La propaganda attuata attraverso tutti i canali di informazione è tesa sistematicamente a sopprimere il valore delle rivendicazioni e delle lotte femministe svuotando le stesse del loro significato politico, ovunque tali lotte prendano piede, sia che vengano rivendicati diritti sociali come l’aborto (anche in paesi fortemente capitalistici come l’America), sia che vengano reclamati diritti civili e sociali in paesi non occidentali come l’Iran, dove la giusta ribellione a forme criminali di oppressione patriarcale prosegue nel silenzio dei media, dopo esser stata strumentalizzata e piegata a costruire il consenso verso un intervento per rendere più solida la presa imperialista, in nome della difesa delle donne e della civilizzazione dei popoli che si intende dominare.
L’impegno bellico prosegue ciò che la pandemia ha iniziato nei termini di riduzione dell’occupazione e nella sottrazione di risorse a sanità e servizi, costi sociali che graveranno come macigni sull’intera classe lavoratrice in Italia, che risulta essere la più impoverita fra i paesi Ocse con un occupato/a su quattro a rischio di povertà e uno/a su dieci a rischio di povertà assoluta; nell’esplorazione di nuove forme di sfruttamento e precarizzazione del lavoro salariato, che privano primariamente le donne dell’autonomia economica e di ogni possibile autodeterminazione sociale.

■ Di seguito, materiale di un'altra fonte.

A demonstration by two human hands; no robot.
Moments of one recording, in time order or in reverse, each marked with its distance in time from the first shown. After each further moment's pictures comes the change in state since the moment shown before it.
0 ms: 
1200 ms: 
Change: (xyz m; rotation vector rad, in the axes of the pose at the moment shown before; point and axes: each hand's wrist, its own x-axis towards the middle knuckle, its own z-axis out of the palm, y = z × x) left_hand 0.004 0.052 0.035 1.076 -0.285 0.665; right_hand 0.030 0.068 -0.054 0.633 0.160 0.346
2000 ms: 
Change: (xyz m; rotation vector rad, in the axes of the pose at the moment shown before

La disparità salariale che attanaglia le lavoratrici in questo paese fonda sempre più indissolubilmente sull’uso di strumenti che intensificano con l’andare del tempo la loro invadenza: un ampio impiego in ruoli di bassa qualifica, la maternità come discriminante per il demansionamento o per imporre contratti part-time, la costrizione alle dimissioni per le difficoltà di conciliare tempi del lavoro salariato e tempi del lavoro familiare.
L’8 marzo dunque va ben oltre la specificità di “genere”: gli attacchi alle donne sono parte integrante e inscindibile della più generale offensiva capitalistica contro i lavoratori e l’intera classe sfruttata, ancor di più oggi, sotto il pesante attacco della guerra.
Tutto ciò premesso il SI Cobas proclama lo sciopero per 24 ore su tutte le categorie nella giornata di mercoledì 8 marzo in tutte le categorie non coperte dalla lege 146/90.
Per quanto riguarda tutti i settori interessati dalla disciplina prevista dalla medesima legge, la O.S. aderisce allo sciopero generale già proclamato da Adl Cobas in data 22/02/2023.